Curiosa espirlochería. Solemos argumentar un a modo de attachement sentimental entre la cosa y nosotros. Las ligamos al recuerdo de una situación determinada. Un viaje. Un regalo de cumpleaños. Un, lo que sea, que en estos tiempos que corren se producen cada día y en cada momento con el resultado de todos conocidos, o sea, que las casas están talmente llenas de sentimentalidad que se convierten en las verdaderas protagonistas de nuestras vidas. Y hasta tal punto es así que soportamos ingentes molestias y despreciamos ventajosas oportunidades con tal de no renunciar a su imperio. Admitámoslo, nos gusta que nos sodomice. La casa. En propiedad, of course. 

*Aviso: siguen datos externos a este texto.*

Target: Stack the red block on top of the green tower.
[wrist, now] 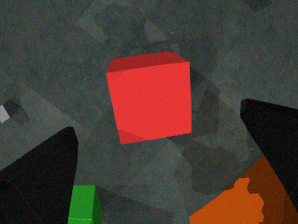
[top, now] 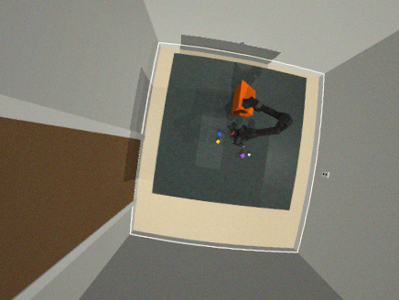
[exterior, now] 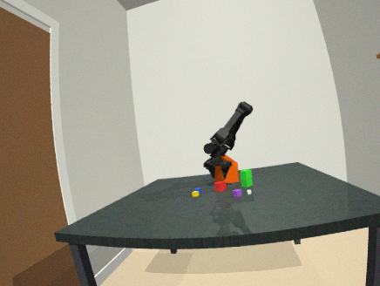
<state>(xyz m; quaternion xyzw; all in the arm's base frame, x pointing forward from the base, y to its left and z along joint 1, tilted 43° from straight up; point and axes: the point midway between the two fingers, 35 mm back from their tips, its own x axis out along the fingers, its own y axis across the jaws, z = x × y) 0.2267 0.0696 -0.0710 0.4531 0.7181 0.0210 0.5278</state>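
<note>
Now: the red block 50 mm below my gripper tip. From my gripper tip the other things lie so: blue block: 130 mm to the right, 50 mm below, 20 mm ahead; then purple block: 160 mm ahead, 110 mm to the left, 50 mm below; then yellow block: 130 mm to the right, 90 mm ahead, 60 mm below.
</note>
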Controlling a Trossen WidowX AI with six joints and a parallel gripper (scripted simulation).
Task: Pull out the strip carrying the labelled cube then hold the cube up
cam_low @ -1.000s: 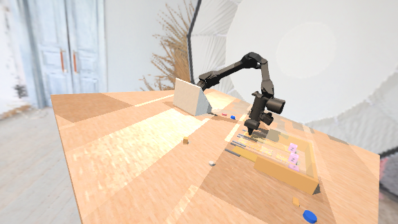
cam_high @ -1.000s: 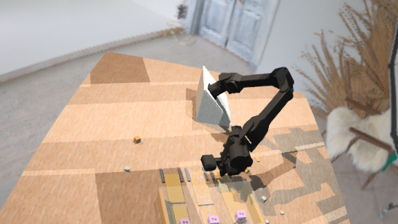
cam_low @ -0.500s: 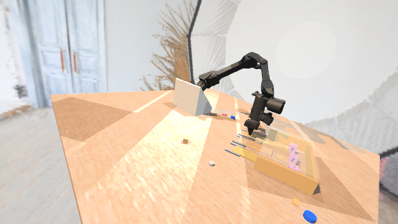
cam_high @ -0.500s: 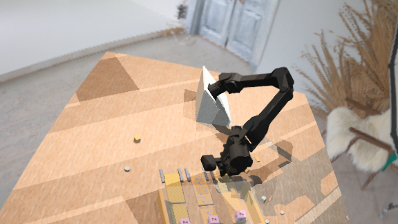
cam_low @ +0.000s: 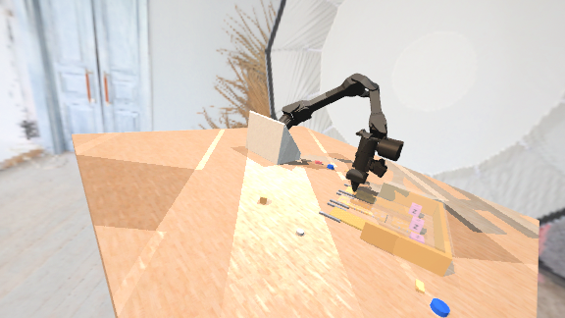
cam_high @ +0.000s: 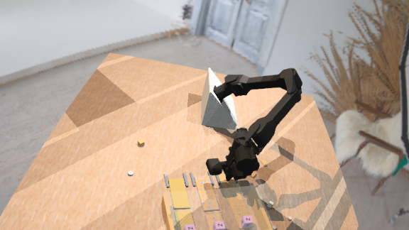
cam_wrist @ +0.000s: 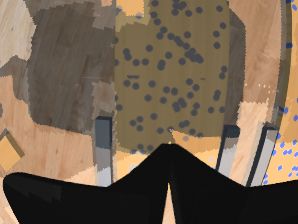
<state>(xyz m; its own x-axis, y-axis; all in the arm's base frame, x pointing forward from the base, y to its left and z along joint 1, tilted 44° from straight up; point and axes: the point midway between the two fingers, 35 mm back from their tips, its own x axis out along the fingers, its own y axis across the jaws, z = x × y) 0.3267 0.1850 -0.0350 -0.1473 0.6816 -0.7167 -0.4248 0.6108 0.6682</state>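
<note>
My gripper tip is now 80 mm short of the strip and 40 mm to the right of it. Round my gripper tip: small grey cube 80 mm ahead, 170 mm to the left; then grey disc 90 mm ahead, 340 mm to the right; then small orange cube 70 mm behind, 350 mm to the right.
</note>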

Personalmente siempre he mantenido una guerra a muerte contra esta propensión. A veces ganaba batallas y otras las perdía estruendosamente. Ayer, por ejemplo, gane una: conseguí vender el coche. Un artilugio que, en mis actuales circunstancias, es de todo unto innecesario y molesto por demás.  Y es que, en estas acaballes ya de la vida, cuando ya de poco sirve, creo haber dado con la enjundia de tamaño despropósito que tanto limitó mi vida. Todo fue cuestión de estados de ánimo. De las jugarretas que nos hace la autoestima. Que me venían bien dadas, entonces, sólo pensaba en las delicias del espíritu puro. Y hacía lo que fuera por deshacerme de anclajes vanos. Lo tiraba todo por el primer terraplén que se ponía a tiro. Que empezaba a perder pie, pues, entonces, corría a la primer tienda a comprar lo que fuese, cuanto más pesado mejor. 


En fin, lo tengo claro, la próxima vez que note que empiezan a bajar las endorfinas, pediré a la tripulación que me ate al palo mayor hasta que pase la sequía.